Required action: An exact transcription of the lines below, from the first through the one containing "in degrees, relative", is the only output wanted.
== Segment start ==
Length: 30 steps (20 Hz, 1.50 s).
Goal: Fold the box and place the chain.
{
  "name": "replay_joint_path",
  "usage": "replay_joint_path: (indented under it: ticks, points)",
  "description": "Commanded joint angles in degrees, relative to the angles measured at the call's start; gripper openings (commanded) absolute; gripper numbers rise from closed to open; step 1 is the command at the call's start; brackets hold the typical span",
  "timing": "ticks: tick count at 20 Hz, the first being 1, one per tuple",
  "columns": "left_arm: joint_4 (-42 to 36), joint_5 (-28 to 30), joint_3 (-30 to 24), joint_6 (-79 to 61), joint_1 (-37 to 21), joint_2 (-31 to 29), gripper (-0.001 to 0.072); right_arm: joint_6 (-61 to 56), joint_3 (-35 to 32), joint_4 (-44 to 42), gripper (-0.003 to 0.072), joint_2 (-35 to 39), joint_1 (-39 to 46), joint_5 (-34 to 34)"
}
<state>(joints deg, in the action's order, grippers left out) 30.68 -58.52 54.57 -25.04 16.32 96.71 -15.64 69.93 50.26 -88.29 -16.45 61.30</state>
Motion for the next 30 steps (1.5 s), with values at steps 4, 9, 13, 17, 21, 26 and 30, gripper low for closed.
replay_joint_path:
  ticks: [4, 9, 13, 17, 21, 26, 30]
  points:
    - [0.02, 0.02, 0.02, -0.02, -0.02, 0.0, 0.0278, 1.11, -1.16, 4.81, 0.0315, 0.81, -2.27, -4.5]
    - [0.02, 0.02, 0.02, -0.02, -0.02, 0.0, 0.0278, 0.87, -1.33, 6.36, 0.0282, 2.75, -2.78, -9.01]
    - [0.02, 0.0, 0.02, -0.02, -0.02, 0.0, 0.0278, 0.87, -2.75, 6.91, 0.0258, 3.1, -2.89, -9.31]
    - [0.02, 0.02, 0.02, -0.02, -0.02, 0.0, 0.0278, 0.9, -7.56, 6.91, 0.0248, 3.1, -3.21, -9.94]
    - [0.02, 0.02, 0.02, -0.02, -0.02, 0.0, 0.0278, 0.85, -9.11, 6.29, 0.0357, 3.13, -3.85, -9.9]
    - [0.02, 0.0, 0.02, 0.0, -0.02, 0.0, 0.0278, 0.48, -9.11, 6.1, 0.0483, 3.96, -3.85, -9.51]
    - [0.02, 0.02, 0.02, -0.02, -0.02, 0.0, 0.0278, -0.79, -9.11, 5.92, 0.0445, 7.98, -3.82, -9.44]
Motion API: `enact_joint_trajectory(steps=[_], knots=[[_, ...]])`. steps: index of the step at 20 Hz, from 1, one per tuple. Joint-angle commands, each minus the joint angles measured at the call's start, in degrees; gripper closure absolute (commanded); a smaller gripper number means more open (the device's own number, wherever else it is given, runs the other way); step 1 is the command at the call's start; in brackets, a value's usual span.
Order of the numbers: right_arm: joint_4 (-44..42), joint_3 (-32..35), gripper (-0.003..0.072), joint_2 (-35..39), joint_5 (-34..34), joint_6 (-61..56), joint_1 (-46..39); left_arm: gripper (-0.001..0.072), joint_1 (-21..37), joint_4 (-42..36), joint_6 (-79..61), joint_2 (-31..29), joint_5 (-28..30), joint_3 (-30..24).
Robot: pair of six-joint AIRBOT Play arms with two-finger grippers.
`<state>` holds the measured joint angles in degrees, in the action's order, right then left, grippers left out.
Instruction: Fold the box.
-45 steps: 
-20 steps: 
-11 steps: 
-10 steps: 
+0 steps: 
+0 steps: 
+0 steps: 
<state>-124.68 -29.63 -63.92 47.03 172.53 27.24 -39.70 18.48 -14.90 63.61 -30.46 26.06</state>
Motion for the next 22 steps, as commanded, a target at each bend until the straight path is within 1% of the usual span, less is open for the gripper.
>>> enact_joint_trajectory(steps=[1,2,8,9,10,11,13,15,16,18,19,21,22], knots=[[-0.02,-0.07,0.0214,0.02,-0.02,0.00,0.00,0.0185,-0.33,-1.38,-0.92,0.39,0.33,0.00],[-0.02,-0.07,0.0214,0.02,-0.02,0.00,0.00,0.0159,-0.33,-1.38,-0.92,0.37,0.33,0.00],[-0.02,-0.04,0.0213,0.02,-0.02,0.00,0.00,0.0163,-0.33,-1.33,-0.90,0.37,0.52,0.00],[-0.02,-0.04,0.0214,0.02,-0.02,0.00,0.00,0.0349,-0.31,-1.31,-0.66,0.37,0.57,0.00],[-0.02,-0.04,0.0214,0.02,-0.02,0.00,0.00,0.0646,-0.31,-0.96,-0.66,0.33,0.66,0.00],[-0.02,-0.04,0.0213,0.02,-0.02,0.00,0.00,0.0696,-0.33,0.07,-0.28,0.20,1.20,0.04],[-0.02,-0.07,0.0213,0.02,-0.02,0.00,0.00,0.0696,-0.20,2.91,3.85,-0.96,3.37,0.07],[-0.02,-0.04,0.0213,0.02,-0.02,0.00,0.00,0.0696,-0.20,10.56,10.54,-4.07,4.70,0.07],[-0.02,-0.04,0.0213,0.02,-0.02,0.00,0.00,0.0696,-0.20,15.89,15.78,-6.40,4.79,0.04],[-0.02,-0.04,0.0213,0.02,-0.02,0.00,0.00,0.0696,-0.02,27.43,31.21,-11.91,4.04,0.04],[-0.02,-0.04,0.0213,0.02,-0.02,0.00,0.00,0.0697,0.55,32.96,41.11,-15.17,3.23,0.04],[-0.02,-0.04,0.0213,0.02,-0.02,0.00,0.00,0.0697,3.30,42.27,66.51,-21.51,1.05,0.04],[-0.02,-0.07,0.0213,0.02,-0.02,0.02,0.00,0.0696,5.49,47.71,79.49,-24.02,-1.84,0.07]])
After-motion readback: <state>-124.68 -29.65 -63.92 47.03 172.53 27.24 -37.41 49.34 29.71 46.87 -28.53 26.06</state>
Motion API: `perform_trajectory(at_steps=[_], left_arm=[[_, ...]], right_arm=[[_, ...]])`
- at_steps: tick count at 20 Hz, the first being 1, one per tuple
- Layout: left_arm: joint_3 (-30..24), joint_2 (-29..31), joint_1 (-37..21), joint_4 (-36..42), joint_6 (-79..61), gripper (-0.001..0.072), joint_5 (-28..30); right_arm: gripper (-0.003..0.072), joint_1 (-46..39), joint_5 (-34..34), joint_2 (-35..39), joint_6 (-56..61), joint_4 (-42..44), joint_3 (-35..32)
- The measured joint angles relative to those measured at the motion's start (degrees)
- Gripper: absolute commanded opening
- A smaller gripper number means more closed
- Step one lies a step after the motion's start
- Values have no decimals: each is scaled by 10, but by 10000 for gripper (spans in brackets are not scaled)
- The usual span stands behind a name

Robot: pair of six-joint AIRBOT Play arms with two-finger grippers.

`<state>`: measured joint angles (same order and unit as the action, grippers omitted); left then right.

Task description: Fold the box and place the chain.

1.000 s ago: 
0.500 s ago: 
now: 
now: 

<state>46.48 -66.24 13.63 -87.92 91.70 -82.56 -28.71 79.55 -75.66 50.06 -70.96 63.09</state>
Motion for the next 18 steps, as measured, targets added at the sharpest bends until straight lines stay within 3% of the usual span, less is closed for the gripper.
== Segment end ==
Finished task:
Length: 30 steps (20 Hz, 1.50 s).
Goal: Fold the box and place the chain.
{
  "name": "replay_joint_path",
  "usage": "replay_joint_path: (indented under it: ticks, points)",
  "description": "Commanded joint angles in degrees, relative to the angles measured at the call's start; gripper openings (commanded) absolute; gripper numbers rise from closed to open; step 1 is the command at the call's start; brackets hold the typical span",

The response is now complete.